Configure a duration for the alert
For example, instead of triggering an alert immediately when CPU utilization exceeds 70%, you could require that utilization be above 70% for 2 minutes.
Configure a percent of duration for the alert
For example, you could require that CPU utilization be above 70%, for 80% of a 5 minute period. Be aware that using percent of duration conditions requires that you know the resolution of your detector (normally equivalent to the resolution of your data) to be able to accurately interpret its behavior. The reason for this is that the denominator for calculating the % of duration is the number of datapoints expected, and not the number of datapoints actually received. For example, let’s say that you are sending CPU utilization every 10 seconds. This means that in a 5 minute window you should have 5 x 6 = 30 measurements of CPU utilization, and that 80% of the 5 minute window means that 24 values must be above 70% for your detector to fire. However, if only 20 out of 30 expected datapoints arrive, and even if 16 of them (80%) are above 70%, then the detector will not fire. The rationale for this behavior is a combination of the fact that the detector (a) expects periodic data (in this case, every 10 seconds), and (b) makes no assumptions about the possible “goodness” or “badness” of missing data. As such, missing data can leave the detector in an ambiguous state, and the detector defaults to retaining its previous state rather than raising or clearing alerts based on assumptions. One important consequence of this behavior is that % of duration conditions cannot always be used for aperiodic data.

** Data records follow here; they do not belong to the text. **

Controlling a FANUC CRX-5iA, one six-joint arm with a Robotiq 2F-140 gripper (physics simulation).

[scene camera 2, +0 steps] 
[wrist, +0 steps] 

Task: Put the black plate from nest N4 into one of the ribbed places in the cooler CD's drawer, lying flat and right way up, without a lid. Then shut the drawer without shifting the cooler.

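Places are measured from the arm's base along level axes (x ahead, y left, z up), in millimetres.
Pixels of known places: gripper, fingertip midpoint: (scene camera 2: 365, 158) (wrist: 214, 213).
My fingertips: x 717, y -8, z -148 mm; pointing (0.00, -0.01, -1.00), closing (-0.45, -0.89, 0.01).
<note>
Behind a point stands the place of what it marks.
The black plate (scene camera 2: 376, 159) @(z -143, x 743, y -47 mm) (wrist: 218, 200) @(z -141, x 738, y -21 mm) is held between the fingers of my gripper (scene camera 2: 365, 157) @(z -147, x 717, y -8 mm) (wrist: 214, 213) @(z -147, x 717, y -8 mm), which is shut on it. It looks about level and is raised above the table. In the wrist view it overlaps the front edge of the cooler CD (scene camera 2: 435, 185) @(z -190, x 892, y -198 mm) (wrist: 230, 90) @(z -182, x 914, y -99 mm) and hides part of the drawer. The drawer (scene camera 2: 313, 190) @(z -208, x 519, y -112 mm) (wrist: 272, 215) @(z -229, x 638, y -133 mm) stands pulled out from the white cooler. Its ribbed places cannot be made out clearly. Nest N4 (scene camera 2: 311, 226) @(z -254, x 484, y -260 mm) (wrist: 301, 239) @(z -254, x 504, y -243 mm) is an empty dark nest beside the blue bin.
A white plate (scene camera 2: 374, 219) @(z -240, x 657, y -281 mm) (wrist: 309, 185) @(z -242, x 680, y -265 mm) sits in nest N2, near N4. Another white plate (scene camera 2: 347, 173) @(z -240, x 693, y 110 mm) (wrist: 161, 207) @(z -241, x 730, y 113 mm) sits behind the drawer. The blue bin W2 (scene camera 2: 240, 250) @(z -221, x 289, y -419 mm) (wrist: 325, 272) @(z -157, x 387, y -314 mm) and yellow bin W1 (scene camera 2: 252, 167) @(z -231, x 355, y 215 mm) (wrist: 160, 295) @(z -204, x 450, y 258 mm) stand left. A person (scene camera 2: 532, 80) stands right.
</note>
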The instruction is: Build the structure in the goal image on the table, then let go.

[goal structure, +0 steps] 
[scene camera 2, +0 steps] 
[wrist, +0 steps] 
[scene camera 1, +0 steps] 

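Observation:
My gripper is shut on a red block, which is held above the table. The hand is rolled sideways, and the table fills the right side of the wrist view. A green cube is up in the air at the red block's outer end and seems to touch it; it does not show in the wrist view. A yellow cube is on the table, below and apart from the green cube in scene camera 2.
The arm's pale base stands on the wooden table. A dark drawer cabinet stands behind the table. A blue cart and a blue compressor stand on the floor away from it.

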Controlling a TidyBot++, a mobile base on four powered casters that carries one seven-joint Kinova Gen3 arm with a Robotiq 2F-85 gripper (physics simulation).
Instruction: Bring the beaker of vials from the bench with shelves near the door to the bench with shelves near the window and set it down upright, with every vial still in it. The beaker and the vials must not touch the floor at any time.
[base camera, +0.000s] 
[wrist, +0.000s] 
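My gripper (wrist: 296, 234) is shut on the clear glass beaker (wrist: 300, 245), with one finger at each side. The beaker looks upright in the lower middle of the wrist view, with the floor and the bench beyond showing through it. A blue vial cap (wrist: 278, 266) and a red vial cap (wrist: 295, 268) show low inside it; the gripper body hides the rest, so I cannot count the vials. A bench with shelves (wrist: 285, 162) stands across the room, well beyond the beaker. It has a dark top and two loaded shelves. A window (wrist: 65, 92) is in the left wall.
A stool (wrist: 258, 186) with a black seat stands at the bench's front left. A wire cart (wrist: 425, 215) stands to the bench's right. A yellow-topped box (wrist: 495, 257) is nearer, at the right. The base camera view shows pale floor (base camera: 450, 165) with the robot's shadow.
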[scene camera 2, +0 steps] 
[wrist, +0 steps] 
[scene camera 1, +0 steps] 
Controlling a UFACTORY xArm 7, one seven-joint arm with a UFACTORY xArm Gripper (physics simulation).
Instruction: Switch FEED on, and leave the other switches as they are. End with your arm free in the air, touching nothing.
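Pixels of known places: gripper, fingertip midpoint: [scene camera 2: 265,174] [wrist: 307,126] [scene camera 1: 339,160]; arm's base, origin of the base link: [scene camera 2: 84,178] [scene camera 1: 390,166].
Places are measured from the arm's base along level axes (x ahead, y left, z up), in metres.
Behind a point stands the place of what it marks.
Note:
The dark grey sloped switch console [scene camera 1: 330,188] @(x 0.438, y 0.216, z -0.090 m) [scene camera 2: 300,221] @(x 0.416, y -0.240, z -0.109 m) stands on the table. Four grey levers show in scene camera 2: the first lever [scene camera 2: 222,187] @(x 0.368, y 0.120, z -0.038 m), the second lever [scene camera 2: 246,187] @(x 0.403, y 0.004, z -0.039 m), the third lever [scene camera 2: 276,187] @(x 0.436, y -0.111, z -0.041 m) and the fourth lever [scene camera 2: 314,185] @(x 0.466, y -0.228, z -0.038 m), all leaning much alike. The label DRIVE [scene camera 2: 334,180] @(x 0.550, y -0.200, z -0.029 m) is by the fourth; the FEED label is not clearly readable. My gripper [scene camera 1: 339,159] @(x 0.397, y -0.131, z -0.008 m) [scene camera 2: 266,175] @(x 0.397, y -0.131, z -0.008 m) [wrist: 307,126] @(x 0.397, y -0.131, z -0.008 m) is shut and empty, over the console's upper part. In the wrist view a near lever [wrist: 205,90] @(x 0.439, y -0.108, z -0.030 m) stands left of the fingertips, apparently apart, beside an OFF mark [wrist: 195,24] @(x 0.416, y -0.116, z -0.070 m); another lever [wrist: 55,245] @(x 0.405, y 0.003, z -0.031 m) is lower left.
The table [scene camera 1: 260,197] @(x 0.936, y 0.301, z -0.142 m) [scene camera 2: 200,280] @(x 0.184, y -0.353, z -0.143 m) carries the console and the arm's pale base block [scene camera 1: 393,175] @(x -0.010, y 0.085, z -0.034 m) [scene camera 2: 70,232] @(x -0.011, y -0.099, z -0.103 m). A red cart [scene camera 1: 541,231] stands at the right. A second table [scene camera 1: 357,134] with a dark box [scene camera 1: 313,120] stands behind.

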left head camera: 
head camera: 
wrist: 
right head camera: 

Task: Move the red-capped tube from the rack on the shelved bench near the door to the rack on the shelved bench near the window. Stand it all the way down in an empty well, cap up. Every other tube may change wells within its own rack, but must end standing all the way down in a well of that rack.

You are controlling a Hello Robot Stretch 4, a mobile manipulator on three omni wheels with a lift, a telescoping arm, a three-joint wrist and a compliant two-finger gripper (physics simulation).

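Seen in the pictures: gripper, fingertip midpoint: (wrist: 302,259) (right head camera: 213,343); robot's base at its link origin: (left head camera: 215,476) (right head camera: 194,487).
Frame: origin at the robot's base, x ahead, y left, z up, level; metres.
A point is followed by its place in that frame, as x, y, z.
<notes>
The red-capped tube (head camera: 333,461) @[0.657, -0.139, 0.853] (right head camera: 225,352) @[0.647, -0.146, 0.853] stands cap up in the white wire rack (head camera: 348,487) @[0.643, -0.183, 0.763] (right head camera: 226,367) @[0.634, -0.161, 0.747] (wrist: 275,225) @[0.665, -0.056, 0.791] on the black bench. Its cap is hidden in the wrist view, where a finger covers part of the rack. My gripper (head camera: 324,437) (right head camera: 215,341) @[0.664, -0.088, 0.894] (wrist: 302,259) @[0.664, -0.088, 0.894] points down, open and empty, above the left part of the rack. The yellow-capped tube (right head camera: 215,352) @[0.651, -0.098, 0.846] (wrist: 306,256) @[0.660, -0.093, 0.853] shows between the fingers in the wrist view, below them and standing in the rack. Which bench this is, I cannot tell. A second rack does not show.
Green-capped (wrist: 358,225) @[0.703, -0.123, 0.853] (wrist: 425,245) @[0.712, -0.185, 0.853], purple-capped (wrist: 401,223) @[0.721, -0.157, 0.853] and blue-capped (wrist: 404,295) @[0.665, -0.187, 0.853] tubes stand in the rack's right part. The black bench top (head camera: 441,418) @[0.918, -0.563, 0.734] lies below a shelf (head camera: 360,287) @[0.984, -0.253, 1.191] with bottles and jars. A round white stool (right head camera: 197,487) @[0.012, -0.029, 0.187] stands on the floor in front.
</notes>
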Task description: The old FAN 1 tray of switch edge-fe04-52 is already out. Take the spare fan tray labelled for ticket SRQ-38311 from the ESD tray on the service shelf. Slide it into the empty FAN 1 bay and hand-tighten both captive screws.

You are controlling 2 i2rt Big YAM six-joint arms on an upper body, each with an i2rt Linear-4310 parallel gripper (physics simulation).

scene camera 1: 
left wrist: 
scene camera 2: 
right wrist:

Configure the severity and notification for the alert
For example, you can have a minor alert (such as above 70% for 2 minutes) send a message to a Slack channel, while a critical alert (such as above 90% for 5 minutes) pages the on-call engineer.
Apply a smoothing transformation
Smoothing transformations allow you to obtain a signal with less fluctuation. They reduce the impact of a single (possibly spurious) extreme observation. One such transformation is the rolling mean, which replaces the original signal with the mean (average) of its last several values, where “several” is a parameter (the “window length”) that you can specify. Averaging the last few sample values is a method of approximating the true signal.
Establish a clearing condition
By default, an alert clears when the original trigger condition is no longer true. For example, if your alert is triggered immediately by CPU utilization going above 70%, then it will clear when CPU utilization goes below 70% (again, immediately). This kind of clearing condition works well if your signal does not encounter the threshold frequently or in quick succession. However, if your signal is hovering in the vicinity of the threshold, then the reciprocal clearing contributes directly to flappiness and detectors that are noisy and not particularly helpful.